# Task description
The complete listing goes into the output exactly, without its pictures.

# Records for the task
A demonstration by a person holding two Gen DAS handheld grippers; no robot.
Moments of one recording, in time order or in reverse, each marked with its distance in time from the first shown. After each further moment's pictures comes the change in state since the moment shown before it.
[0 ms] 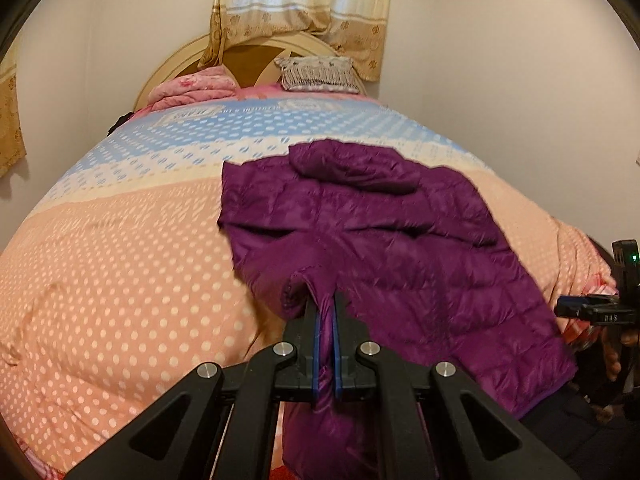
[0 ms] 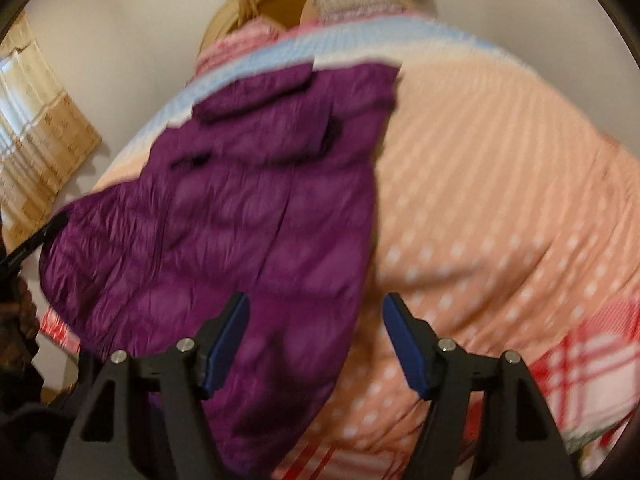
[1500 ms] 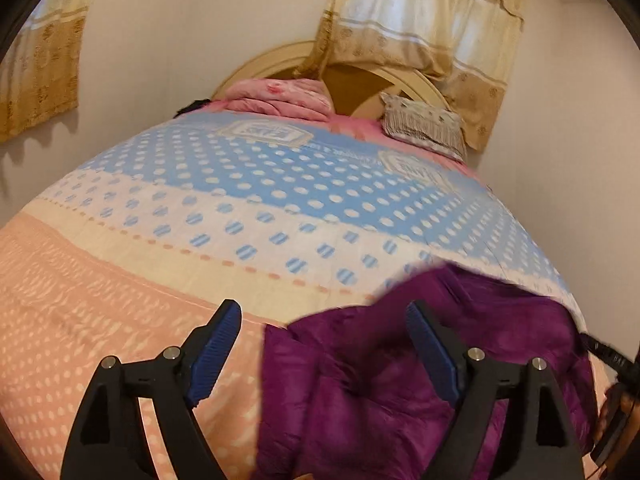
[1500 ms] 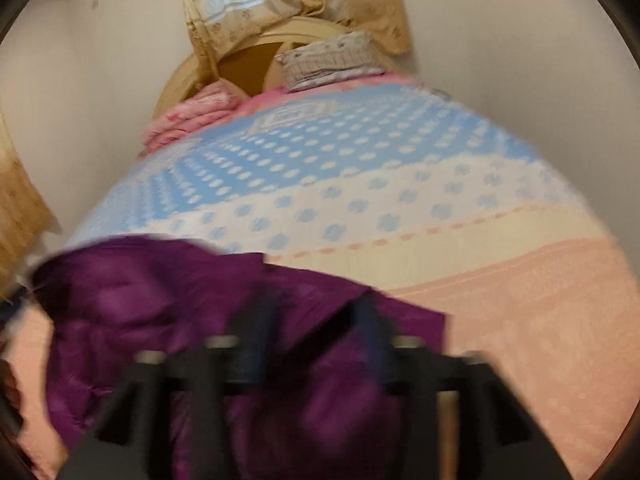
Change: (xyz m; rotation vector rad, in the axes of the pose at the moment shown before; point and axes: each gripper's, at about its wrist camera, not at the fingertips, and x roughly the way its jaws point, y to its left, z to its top) left arm 0.197 0.104 0.200 -0.323 -0.124 0.191; right arm 0.088 -0.033 0.319 0.066 -0.336 -0.084
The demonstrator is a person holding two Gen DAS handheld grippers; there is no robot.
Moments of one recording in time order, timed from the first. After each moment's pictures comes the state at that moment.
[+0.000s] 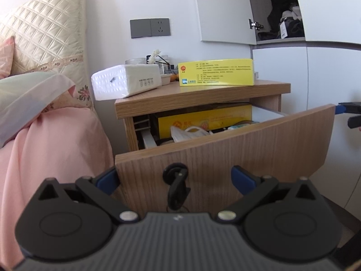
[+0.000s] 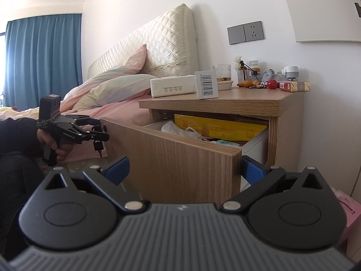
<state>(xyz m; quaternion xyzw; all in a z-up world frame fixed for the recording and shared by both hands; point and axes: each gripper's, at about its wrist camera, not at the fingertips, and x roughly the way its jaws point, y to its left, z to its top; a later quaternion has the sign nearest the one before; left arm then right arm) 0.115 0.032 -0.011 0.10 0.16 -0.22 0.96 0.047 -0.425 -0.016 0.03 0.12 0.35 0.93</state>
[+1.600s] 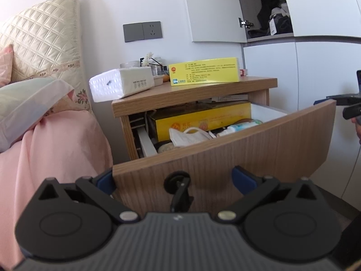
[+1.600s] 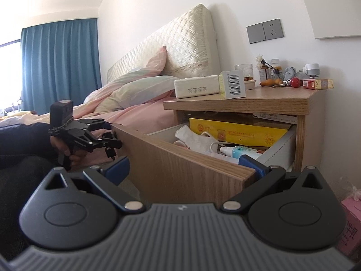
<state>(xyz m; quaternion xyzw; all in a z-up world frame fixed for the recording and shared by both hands) 0.083 0.036 -0.011 0.12 0.16 -0.23 0.95 0.038 -0.411 -0.014 0.05 0.12 0.40 0.91</state>
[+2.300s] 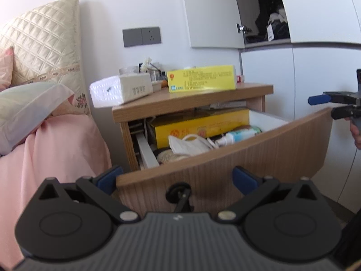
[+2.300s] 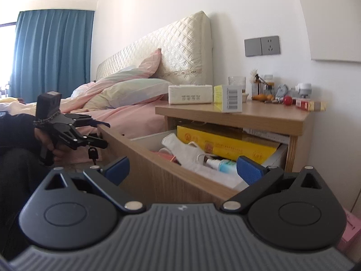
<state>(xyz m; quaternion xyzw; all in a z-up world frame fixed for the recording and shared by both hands) 0.074 0.039 -0.002 0.11 0.14 -0.23 0.96 0.025 -0.392 0.000 0.01 0.08 0.35 0.93</state>
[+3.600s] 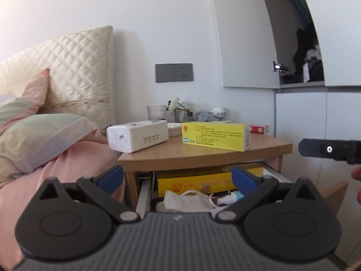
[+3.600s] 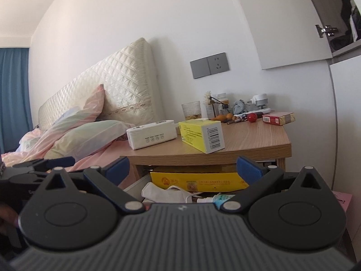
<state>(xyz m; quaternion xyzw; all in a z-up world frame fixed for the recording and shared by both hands) 0.048 -0.042 0.057 0.04 0.08 -0.10 0.99 0.026 -0.327 0.046 0.11 0.06 0.17 0.98</state>
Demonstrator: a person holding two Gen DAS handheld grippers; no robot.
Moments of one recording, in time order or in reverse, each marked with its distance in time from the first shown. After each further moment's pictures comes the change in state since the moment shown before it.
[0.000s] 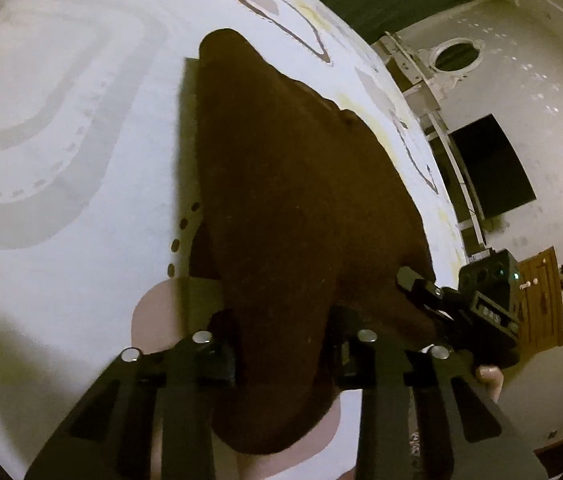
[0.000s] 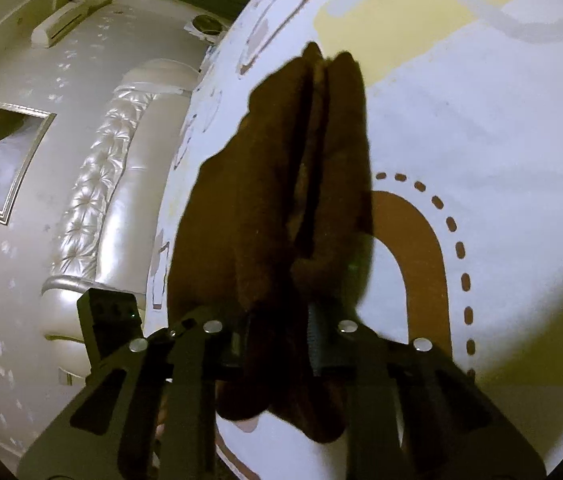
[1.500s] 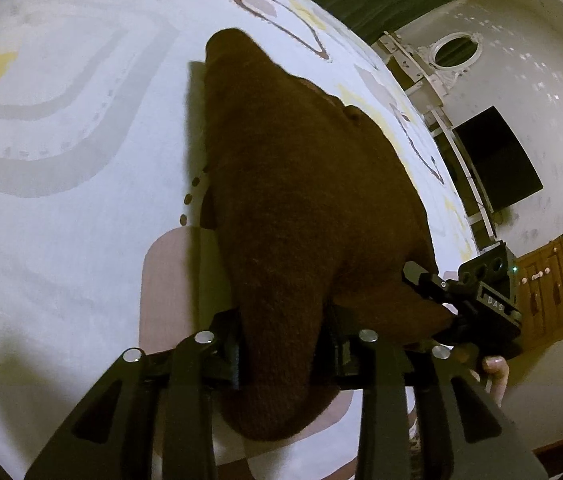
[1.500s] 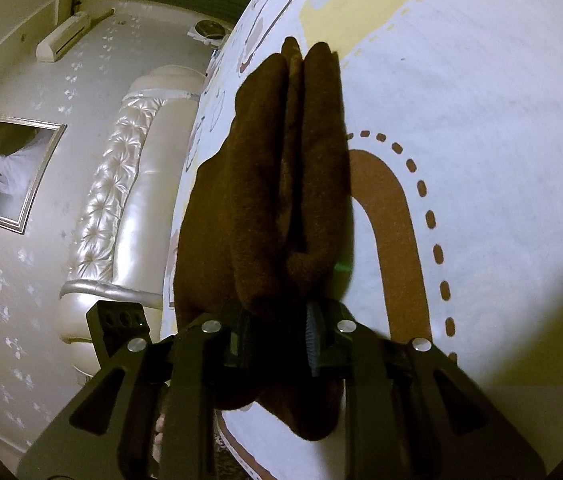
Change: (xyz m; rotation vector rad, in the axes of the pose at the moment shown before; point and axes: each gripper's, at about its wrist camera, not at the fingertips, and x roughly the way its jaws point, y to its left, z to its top) left arm -0.003 -0.010 -0.025 0.061 -0.038 0.047; right arm -0.014 -0.029 -0.019 0.056 0.002 0.070
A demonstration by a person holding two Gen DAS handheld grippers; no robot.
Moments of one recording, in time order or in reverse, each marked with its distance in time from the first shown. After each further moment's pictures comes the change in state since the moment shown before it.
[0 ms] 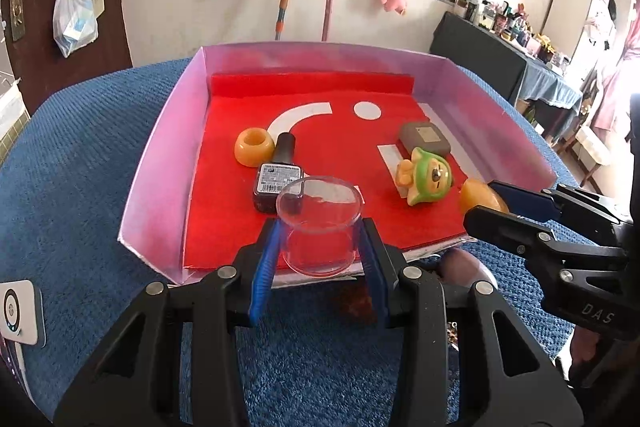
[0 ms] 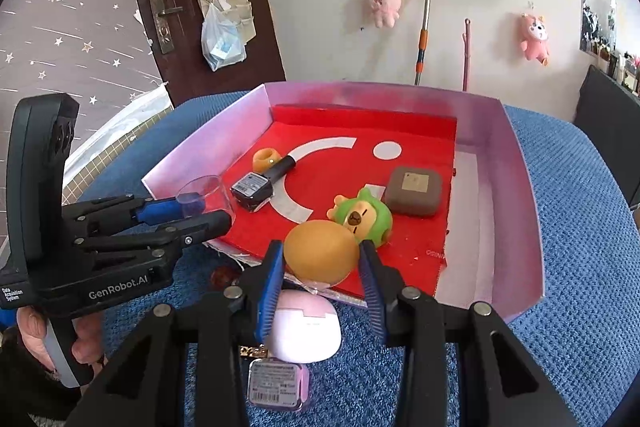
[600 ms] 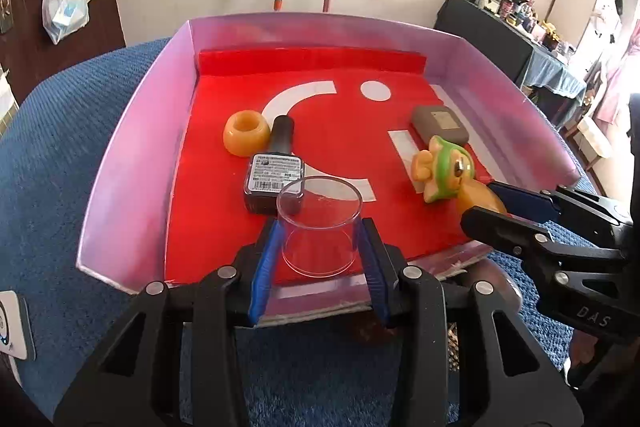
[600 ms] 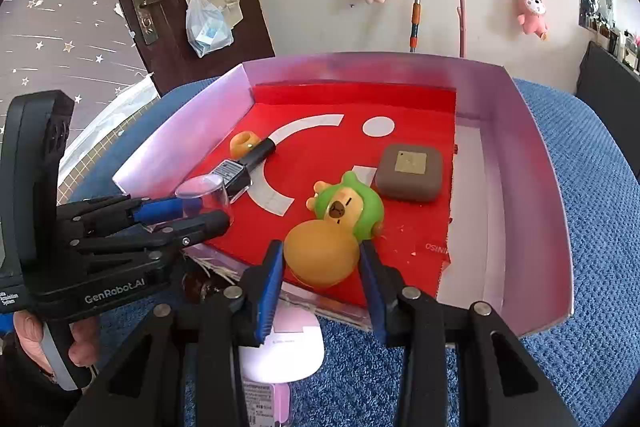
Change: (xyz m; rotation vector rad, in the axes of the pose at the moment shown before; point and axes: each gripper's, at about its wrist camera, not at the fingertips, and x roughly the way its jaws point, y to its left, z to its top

# Answer area
A demonstration by a person holding two Gen DAS handheld grippers; no robot.
Moments of one recording, in time order or in reverse, each marked with its distance in time from the first shown. After each further moment's pictures comes the change in state since the moment shown before it.
[0 ms] 
[0 ms] 
[1500 ms] 
[1500 ms] 
Change: (xyz m; rotation vector rad, in the axes of the pose at the moment shown before; point and axes: each gripper's, at about its wrist camera, not at the fingertips, and x roughly the way its jaws point, y to its left, z to its top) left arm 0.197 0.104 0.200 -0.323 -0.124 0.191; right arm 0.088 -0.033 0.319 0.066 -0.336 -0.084
The demonstrator is a person holding two Gen DAS handheld grippers; there is no robot.
Moments of one recording in time order, timed from the first. After each moment's pictures comes the state at that moment.
[+0.000s] 
[+0.000s] 
<state>(xyz m; quaternion xyzw; all in a z-up world frame fixed for the recording and shared by both hands; point and axes: each gripper's, at about its wrist camera, not at the fingertips, and x roughly the way its jaws point, y to its left, z to its top; a later quaternion has the sign nearest the one before; left arm then right arm) 0.115 0.032 -0.011 0.10 0.16 -0.22 0.96 0.047 -0.425 -0.016 0.03 0.12 0.35 0.93</state>
[+1.600s] 
[+1.600s] 
<state>(xyz m; quaternion xyzw; all in a z-up world frame fixed for the recording and shared by both hands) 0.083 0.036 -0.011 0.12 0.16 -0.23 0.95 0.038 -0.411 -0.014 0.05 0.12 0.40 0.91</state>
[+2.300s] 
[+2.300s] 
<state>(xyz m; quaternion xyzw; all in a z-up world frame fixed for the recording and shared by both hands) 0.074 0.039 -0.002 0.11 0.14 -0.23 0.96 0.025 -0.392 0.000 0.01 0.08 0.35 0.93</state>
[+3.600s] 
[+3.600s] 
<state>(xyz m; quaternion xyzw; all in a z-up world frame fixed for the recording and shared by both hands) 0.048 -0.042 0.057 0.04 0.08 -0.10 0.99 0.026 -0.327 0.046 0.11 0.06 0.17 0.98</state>
Demonstrator: a person holding two Gen DAS handheld grippers; no robot.
Moments of one recording, in time order or in reverse, each marked with its distance in time from the first shown. After each further moment's pictures comes the change in state since the moment shown before it.
[0.000s] 
[0.000s] 
[1.500s] 
[1.500s] 
Change: (xyz m; rotation vector rad, in the axes of the pose at the moment shown before; point and axes: each gripper's, at about its wrist camera, not at the fingertips, and x roughly the way its jaws point, y to its left, z to its top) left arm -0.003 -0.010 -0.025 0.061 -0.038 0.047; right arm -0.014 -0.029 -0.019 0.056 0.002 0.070
A demonstration by a person holding two Gen DAS handheld grippers; no robot.
Moments of one recording, in time order or in reverse, each marked with its distance in time from the first shown. After each further moment's pictures comes the change in state since the moment shown before it.
[0 ms] 
[0 ms] 
[600 ms] 
[600 ms] 
Change: (xyz m; rotation vector rad, in the axes of the pose at the moment shown before; point and axes: each gripper's, at about its wrist camera, not at the fingertips, and x roughly the way its jaws point, y to its left, z to its top

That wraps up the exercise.